How to complete this task: Tally the lines in the entries where the string "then" appears, and write only the total.

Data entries
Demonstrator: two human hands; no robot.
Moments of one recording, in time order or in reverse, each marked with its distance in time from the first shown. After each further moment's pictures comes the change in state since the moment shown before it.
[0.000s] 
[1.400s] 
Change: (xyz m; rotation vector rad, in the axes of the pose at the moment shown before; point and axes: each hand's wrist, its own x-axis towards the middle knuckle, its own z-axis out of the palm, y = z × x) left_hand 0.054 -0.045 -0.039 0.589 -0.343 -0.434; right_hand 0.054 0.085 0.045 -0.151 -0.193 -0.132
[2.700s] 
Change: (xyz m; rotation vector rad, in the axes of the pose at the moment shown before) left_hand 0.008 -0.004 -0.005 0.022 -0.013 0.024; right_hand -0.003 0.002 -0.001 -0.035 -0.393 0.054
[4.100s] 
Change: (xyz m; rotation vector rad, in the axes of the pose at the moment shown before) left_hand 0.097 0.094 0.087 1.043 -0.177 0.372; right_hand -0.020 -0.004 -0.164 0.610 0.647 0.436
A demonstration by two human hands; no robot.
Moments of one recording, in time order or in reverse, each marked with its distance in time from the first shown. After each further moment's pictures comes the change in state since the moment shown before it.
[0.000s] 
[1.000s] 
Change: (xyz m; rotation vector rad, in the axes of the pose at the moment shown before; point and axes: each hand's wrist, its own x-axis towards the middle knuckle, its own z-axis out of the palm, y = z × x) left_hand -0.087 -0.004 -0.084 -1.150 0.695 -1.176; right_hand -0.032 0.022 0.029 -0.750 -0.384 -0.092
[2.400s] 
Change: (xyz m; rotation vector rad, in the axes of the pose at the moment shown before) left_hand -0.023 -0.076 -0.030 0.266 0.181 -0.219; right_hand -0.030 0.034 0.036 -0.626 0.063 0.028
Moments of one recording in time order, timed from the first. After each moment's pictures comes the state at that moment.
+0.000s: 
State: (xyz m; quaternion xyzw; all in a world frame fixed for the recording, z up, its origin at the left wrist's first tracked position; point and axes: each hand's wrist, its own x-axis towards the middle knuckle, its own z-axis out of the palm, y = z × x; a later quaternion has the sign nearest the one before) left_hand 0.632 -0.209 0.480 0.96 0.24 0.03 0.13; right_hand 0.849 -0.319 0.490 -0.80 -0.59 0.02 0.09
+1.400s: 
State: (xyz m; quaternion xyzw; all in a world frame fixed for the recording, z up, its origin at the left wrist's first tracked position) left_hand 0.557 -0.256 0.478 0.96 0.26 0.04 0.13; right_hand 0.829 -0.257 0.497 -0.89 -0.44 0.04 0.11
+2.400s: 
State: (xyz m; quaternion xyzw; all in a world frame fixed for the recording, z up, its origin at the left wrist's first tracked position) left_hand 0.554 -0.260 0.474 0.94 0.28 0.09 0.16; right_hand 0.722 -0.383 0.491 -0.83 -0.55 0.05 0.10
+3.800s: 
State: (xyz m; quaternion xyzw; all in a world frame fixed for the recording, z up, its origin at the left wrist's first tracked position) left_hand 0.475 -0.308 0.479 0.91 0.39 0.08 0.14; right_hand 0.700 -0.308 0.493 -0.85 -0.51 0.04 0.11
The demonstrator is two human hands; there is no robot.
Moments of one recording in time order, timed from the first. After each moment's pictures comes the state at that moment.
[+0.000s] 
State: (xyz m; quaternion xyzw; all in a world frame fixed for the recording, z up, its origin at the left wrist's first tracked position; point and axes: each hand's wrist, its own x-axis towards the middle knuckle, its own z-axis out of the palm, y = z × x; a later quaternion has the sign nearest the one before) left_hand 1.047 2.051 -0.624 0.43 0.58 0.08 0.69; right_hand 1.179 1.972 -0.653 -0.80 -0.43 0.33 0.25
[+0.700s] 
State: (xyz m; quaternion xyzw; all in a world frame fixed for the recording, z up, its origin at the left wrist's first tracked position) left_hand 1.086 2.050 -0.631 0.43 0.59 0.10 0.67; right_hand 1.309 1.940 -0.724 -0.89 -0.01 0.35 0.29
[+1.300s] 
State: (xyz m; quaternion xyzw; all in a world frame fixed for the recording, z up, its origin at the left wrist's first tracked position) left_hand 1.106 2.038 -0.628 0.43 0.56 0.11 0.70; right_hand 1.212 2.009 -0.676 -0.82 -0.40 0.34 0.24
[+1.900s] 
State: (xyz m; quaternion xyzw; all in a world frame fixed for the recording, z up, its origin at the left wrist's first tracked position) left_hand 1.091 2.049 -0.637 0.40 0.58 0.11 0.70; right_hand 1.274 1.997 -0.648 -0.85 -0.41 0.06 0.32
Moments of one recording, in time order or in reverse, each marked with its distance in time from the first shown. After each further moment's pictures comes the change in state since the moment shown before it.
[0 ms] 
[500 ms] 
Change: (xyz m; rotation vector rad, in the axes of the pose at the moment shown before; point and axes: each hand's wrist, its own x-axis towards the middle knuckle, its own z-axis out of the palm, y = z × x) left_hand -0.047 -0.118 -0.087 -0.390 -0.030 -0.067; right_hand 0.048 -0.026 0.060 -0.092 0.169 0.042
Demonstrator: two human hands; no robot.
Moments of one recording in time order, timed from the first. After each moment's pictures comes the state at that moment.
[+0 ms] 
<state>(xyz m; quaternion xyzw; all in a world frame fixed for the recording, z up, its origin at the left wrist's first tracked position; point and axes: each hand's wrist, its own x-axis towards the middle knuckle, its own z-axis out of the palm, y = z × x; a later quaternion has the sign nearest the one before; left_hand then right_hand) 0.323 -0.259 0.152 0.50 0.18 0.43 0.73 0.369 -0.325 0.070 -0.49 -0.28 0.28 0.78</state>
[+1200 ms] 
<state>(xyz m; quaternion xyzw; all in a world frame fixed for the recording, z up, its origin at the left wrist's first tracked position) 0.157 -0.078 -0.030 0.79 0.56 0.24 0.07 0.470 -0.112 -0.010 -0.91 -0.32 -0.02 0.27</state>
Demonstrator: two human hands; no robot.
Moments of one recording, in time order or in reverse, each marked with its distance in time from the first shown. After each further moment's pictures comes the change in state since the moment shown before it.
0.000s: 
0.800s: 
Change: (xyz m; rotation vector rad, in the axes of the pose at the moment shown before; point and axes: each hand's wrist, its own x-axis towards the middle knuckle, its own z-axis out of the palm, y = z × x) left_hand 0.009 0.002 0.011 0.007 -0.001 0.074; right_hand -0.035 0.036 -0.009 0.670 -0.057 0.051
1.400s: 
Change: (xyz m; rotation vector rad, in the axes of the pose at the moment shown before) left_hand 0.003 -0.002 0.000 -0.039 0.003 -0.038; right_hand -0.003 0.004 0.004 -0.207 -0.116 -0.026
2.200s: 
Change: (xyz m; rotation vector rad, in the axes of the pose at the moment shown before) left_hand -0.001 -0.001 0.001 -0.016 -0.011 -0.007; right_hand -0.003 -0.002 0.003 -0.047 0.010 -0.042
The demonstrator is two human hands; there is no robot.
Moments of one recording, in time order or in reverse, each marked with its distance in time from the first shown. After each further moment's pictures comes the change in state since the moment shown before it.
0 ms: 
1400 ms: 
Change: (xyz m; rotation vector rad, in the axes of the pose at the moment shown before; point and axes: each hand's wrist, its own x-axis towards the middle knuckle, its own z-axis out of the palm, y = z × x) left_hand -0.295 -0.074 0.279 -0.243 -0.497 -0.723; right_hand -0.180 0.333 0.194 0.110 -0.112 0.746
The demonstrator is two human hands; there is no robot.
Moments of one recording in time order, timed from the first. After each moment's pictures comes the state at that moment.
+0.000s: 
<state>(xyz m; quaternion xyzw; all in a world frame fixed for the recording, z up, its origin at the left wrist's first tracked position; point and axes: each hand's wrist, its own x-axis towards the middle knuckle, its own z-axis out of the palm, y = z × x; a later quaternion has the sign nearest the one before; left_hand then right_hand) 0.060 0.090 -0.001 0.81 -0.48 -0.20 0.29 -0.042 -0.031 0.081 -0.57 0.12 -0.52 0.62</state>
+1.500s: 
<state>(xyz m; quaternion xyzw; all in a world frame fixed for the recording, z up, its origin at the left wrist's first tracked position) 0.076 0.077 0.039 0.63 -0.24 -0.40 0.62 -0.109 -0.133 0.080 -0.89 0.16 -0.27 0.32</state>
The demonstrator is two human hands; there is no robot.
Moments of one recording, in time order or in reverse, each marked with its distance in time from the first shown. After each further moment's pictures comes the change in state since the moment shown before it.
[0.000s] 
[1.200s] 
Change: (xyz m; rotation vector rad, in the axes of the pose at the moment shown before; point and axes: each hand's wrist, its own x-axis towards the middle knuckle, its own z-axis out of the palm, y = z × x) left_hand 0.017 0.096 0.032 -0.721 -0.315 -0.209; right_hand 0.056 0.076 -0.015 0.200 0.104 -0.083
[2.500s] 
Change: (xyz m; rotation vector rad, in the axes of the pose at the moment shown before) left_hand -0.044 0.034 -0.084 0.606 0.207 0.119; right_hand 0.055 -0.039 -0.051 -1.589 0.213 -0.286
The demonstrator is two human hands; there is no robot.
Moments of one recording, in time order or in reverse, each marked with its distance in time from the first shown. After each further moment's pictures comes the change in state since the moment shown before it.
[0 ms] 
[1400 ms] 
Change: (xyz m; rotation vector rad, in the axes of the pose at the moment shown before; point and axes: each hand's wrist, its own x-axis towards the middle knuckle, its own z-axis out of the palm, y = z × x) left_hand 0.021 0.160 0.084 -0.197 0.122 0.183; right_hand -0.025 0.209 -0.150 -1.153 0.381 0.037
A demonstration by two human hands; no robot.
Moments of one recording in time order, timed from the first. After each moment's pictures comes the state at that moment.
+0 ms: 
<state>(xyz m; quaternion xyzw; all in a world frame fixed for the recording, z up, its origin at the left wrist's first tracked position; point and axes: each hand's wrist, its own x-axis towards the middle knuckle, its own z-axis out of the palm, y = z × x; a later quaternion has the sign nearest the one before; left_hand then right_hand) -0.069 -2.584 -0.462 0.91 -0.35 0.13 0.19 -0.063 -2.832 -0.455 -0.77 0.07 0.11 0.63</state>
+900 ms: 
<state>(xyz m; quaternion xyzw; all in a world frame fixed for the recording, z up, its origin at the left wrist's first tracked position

Exercise result: 3